__Work item__.
Reproduce every record below exactly, without the pictures.

─── Provided information

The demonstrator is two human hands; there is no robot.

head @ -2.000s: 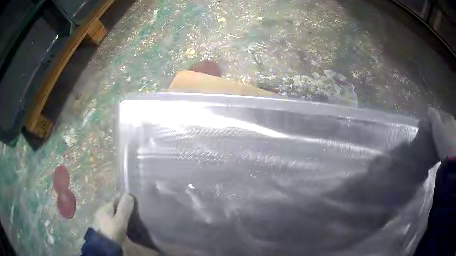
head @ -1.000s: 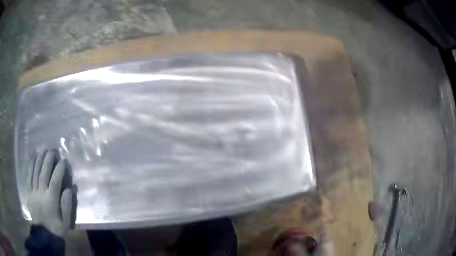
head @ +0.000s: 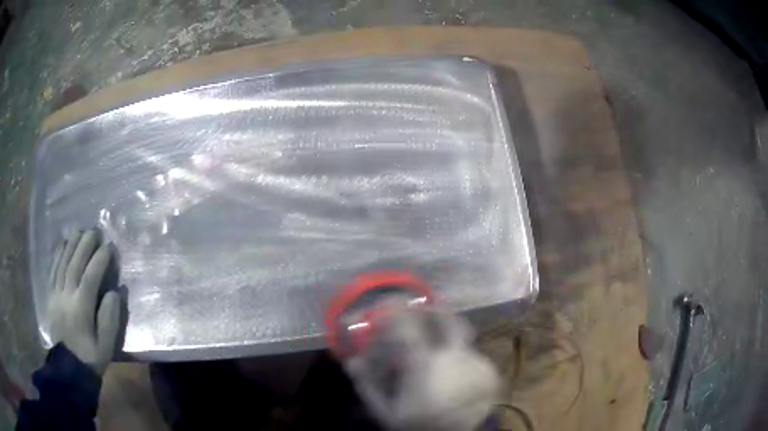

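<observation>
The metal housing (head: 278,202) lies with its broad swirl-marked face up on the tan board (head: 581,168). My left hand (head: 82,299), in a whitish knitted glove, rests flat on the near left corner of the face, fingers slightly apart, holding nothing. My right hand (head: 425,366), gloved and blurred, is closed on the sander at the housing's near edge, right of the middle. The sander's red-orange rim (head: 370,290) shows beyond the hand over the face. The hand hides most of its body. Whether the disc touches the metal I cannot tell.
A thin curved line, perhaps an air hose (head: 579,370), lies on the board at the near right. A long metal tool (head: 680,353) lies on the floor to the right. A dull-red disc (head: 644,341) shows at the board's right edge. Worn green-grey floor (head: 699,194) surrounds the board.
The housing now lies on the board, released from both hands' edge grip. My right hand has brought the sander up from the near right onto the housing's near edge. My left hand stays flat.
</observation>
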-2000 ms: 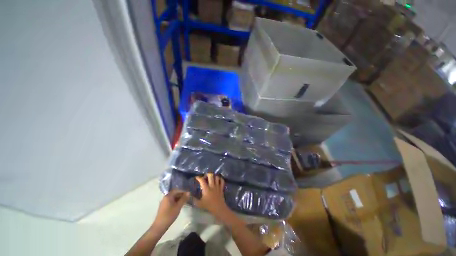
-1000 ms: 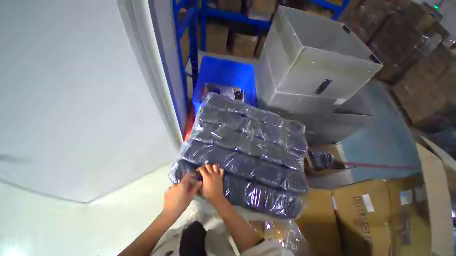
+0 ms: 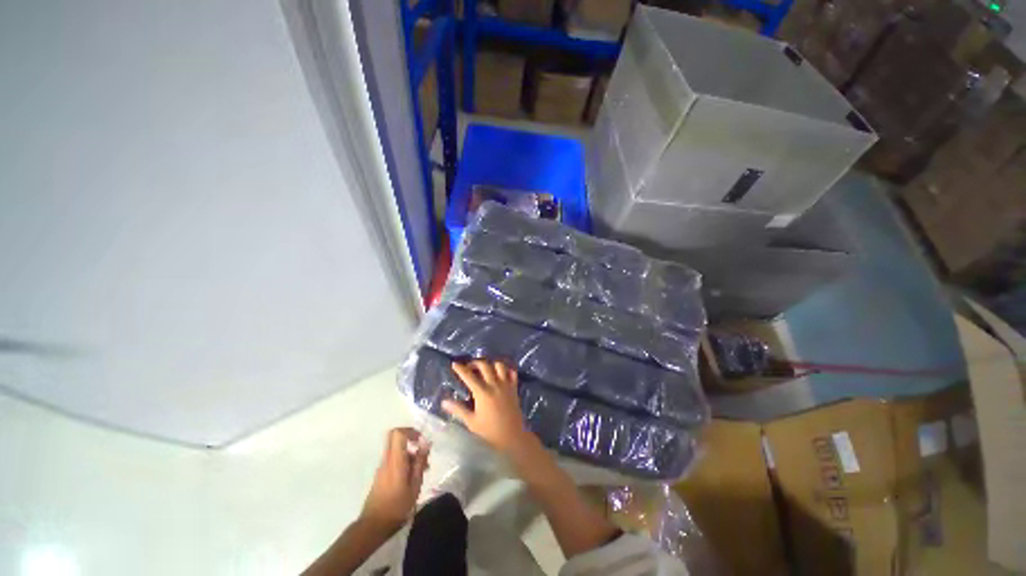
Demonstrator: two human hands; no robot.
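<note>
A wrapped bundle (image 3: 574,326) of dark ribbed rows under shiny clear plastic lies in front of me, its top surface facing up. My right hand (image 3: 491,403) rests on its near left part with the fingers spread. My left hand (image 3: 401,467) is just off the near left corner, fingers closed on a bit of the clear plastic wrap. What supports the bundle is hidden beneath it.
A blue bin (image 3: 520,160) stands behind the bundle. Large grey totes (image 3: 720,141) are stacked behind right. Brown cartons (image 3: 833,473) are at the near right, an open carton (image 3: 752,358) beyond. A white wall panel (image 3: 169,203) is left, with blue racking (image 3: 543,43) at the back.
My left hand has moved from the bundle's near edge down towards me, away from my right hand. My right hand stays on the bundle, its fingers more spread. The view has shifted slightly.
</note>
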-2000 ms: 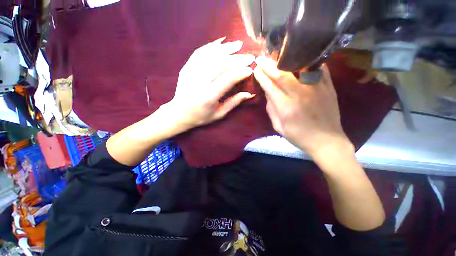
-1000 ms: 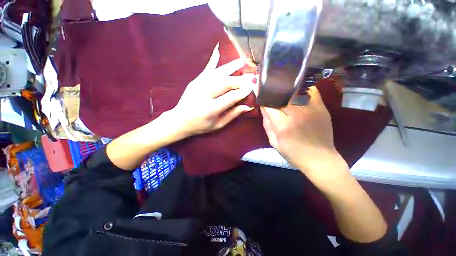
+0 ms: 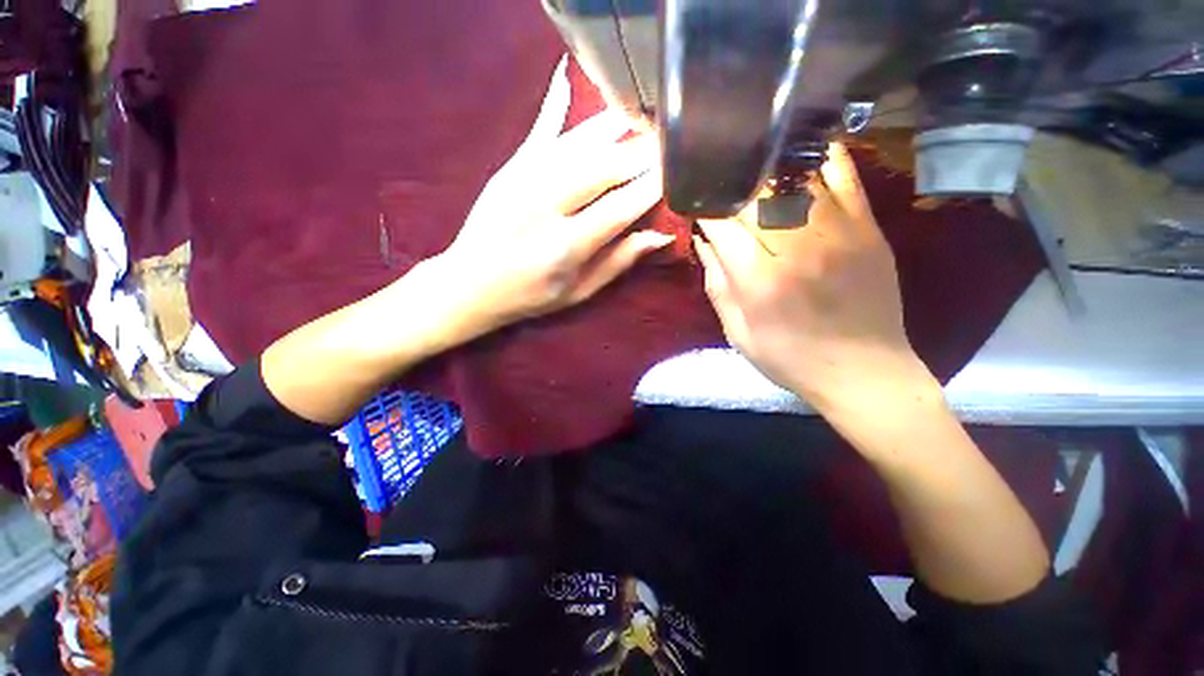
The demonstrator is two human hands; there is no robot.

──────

__Expected output__.
The demonstrator is two human hands; there is no robot.

head @ -2.000s: 
head @ -1.000s: 
head @ +0.000s: 

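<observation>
The metal housing (head: 278,202) lies with its broad swirl-marked face up on the tan board (head: 581,168). My left hand (head: 82,299), in a whitish knitted glove, rests flat on the near left corner of the face, fingers slightly apart, holding nothing. My right hand (head: 425,366), gloved and blurred, is closed on the sander at the housing's near edge, right of the middle. The sander's red-orange rim (head: 370,290) shows beyond the hand over the face. The hand hides most of its body. Whether the disc touches the metal I cannot tell.
A thin curved line, perhaps an air hose (head: 579,370), lies on the board at the near right. A long metal tool (head: 680,353) lies on the floor to the right. A dull-red disc (head: 644,341) shows at the board's right edge. Worn green-grey floor (head: 699,194) surrounds the board.
The housing now lies on the board, released from both hands' edge grip. My right hand has brought the sander up from the near right onto the housing's near edge. My left hand stays flat.
</observation>
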-2000 ms: 
-1000 ms: 
+0 ms: 
Demonstrator: two human hands; no robot.
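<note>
A wrapped bundle (image 3: 574,326) of dark ribbed rows under shiny clear plastic lies in front of me, its top surface facing up. My right hand (image 3: 491,403) rests on its near left part with the fingers spread. My left hand (image 3: 401,467) is just off the near left corner, fingers closed on a bit of the clear plastic wrap. What supports the bundle is hidden beneath it.
A blue bin (image 3: 520,160) stands behind the bundle. Large grey totes (image 3: 720,141) are stacked behind right. Brown cartons (image 3: 833,473) are at the near right, an open carton (image 3: 752,358) beyond. A white wall panel (image 3: 169,203) is left, with blue racking (image 3: 543,43) at the back.
My left hand has moved from the bundle's near edge down towards me, away from my right hand. My right hand stays on the bundle, its fingers more spread. The view has shifted slightly.
</note>
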-2000 ms: 
-1000 ms: 
+0 ms: 
The demonstrator is two human hands; there is no robot.

Nothing further is needed for this exercise.